Your task is to write out all of the records once more, exactly.

====== Data extract ======

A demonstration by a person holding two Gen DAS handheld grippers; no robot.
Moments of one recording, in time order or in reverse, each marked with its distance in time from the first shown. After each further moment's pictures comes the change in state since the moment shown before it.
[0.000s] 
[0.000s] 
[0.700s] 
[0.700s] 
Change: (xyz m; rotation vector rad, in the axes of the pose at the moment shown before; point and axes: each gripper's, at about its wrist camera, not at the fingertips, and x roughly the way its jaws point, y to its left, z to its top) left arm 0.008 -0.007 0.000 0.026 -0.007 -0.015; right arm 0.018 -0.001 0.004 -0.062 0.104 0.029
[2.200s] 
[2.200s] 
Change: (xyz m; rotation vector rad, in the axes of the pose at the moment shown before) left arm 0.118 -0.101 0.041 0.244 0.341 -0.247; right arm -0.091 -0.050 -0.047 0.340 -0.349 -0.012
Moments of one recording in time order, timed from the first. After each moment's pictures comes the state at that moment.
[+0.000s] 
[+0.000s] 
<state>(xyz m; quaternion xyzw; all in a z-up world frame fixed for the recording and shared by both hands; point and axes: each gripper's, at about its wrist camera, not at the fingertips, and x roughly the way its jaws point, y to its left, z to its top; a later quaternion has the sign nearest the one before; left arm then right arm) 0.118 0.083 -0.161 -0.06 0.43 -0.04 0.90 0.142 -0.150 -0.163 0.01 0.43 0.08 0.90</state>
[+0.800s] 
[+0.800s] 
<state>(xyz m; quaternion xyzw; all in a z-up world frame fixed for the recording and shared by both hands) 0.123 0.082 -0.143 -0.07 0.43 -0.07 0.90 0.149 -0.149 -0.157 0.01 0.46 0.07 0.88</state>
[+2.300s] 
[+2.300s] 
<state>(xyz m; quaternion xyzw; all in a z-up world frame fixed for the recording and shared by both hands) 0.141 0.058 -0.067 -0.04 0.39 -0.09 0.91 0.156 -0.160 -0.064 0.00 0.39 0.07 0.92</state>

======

§ Result of the exercise
A demonstration by a person holding two Gen DAS handheld grippers; no robot.
Moments of one recording, in time order or in reverse, each marked with its distance in time from the first shown. After each further moment's pictures comes the change in state since the moment shown before it.
[0.000s] 
[0.000s] 
[0.700s] 
[0.700s] 
Change: (xyz m; rotation vector rad, in the axes of the pose at the moment shown before; point and axes: each gripper's, at about its wrist camera, not at the fingertips, and x roughly the way its jaws point, y to its left, z to its top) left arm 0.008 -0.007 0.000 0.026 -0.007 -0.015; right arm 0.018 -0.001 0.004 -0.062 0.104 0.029
[2.200s] 
[2.200s] 
Change: (xyz m; rotation vector rad, in the axes of the pose at the moment shown before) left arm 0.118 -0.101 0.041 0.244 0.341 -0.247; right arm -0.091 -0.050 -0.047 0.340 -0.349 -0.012
Moments of one recording in time order, timed from the first. After each moment's pictures comes the state at that moment.
[+0.000s] 
[+0.000s] 
<state>(xyz m; quaternion xyzw; all in a z-up world frame fixed for the recording and shared by both hands; point and axes: each gripper's, at about its wrist camera, not at the fingertips, and x roughly the way its jaws point, y to its left, z to its top; a later quaternion has the sign nearest the one before; left arm then right arm) 0.118 0.083 -0.161 -0.06 0.43 -0.04 0.90 0.142 -0.150 -0.163 0.01 0.43 0.08 0.90</state>
[+0.800s] 
[+0.800s] 
<state>(xyz m; quaternion xyzw; all in a z-up world frame fixed for the recording and shared by both hands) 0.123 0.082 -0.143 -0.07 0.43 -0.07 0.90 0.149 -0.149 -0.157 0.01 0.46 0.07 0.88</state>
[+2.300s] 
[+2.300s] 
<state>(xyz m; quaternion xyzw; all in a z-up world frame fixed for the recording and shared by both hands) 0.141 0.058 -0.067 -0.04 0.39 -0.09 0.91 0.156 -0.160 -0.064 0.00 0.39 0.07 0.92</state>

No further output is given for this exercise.